Can you tell if an online file has been downloaded?

Relating to the Minnesota Senate Election & Recount, but this is a specific technical question – no political sniping, please. (There’s a Pit site for that.)

As I understand it, the Coleman campaign, back in January, had a spreadsheet file online at its’ website, containing the names, addresses, contribution amounts, credit card numbers, and credit card security code of donors to the campaign. This was online with no security on it, except that the web address was not published – you had to know (or guess) the URL name where it was located. (Sometimes called security by obscurity.)

Apparently it was not that hard to guess, because at least one person, a consultant, noticed this, and posted an online article about this vulnerability. She says she noted the contents, but did not download the file. The next day, a local reporter heard about this, downloaded the file to verify the contents, and then notified the Coleman campaign about it. Then the file was taken offline within a day or two after that.

Then nothing happened for 2 months, until an online security reporting site reported this leak, and posted the contributions file online (with parts of the credit card numbers removed) to prove the leak. Now there is a big fuss about it.

The Coleman lawyer said “We immediately contacted the feds and the state. They did a forensic examination of the server. They had a ‘virtual certainty’ that there had been no download of the data and that none had been taken.”

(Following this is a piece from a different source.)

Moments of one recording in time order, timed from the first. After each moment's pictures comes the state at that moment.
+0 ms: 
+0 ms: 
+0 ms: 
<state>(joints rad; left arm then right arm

This is my technical question.
How can ‘the Feds’ be certain that no one out there in the Internet downloaded this contribution file?
Are there records kept on the server of every time someone downloads a web page from that server? Is that automatic, or does it have to be turned on for specific files (and was it turned on for this file, which appears to have been online ‘accidentally’)? And would such log records still be available 2 months later?

It just sounds to me like ‘the Feds’ reassuring us that ‘everything is under control’. At least 2 sources have reported that they DID download it. The local reporter says he did so before notifying the Coleman campaign. And the WikiLeaks website has published a partially-removed version of the file that they apparently downloaded.

Depends on the server software & the configuration.

As an example, the default settings for a Windows web server (IIS) will log 100% of the contents it serves. Every page, every icon, every script, and yes, every download.

IIRC, by default these logs are kept indefinitely, 1 file per day per website.

It’s certainly not uncommon for IT staff to set up something which automatically purges them after, say, 90 days to avoid filling up disks.

Without knowing the details of where the website is/was hosted, what software was used, what organization with what skills was responsible for maintaining it, there’s no way to be sure.

But if the site was maintained by folks as clueless as the folks who put that file up unprotected, it’s certainly possible the logs were intact for the Feds to examine. Not that they couldn’t have been tampered with to remove evidence of the downloads before the feds got there, but clueless IT folks woudn’t / couldn’t do that successfully either.

The usual types of web servers (Apache, IIS, etc.) have logging turned on by default, i.e. every retrieval of a page using HTTP is logged.

What my web server (which has a pretty typical setup) logs is:

[ul]
[li]IP address of the downloading computer (i.e. the user’s computer)[/li][li]date/time[/li][li]the URL of the page[/li][li]number of bytes downloaded[/li][li]HTTP code returned (200 for OK, 404 for file not found, etc).[/li][li]URL of the referring page (unless turned off at the user’s browser)[/li][li]user-agent name (i.e. the name by which the web browser identifies itself).[/li][/ul]

That’s for HTTP, but the usual FTP servers (if the file was available through FTP rather than HTTP) will usually also be configured to log every download.

In this case, the Feds can be certainly lying since there is already proof that the file was downloaded because it is available. The server logs every page served up and to which IP so there would be a record of who downloaded the file and when.

The original consultant reported it as a “database.tar.gz file”.

I would think that would be a FTP download rather than just HTTP, right?

Five or ten years ago, I would say so. But either protocol can be used for any file type, and enough people have forgotten about FTP that most things are just HTTP nowadays.

On another slang, if you are using PHP to serve the download, you can probably track it.

In general, only the IP address or host name of the destination machine is recorded in the HTTP/FTP logs. The user ID is not recorded, and isn’t even available to the server, unless it was supplied explicitly from the other end — and for a public download that needed no authentication, it wouldn’t be supplied.

That IP address in the log can be a proxy server (an “anonymizer”), or a dynamically assigned address, so it isn’t necessarily very helpful in pinning down the exact person who downloaded the file. It might tell you that a Comcast or Verizon subscriber downloaded it, but that would be the end of it — until you subpoena the company for their records, I suppose.